**What you have to do:** Find the word "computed" in the data. Return every line where it appears.

Data Block Start

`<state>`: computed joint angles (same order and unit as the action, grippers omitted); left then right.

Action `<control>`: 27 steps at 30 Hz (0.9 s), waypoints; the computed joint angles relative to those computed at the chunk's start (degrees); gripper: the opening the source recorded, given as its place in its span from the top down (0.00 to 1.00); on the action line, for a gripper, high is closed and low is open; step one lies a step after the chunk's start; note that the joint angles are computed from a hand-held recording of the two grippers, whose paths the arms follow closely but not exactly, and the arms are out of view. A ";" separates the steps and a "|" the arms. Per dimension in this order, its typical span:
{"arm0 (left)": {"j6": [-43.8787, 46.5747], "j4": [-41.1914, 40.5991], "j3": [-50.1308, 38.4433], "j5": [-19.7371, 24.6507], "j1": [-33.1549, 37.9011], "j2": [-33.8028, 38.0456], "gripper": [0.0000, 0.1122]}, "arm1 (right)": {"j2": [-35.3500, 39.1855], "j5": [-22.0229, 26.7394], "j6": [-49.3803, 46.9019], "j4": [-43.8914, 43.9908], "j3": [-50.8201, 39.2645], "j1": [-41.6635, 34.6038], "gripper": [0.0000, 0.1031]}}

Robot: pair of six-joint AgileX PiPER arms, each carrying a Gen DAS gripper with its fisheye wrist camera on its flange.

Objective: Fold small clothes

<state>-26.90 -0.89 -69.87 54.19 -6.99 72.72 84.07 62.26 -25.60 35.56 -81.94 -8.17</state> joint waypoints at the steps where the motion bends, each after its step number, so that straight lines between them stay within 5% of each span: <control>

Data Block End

**Solution:**
`<state>`: computed joint angles (same order and unit as the action, grippers omitted); left then right.
Action `<control>`: 27 steps at 30 Hz (0.9 s), waypoints; the computed joint angles relative to those computed at the chunk's start (degrees); gripper: the opening the source recorded, given as its place in its span from the top down (0.00 to 1.00); on the action line, for a gripper, high is closed and low is open; step one lies a step after the chunk's start; note that the joint angles are computed from a hand-held recording of the two grippers, whose paths the arms follow closely but not exactly, and the arms are out of view. A ";" separates the steps and a "|" the arms. Per dimension in this order, its typical span:

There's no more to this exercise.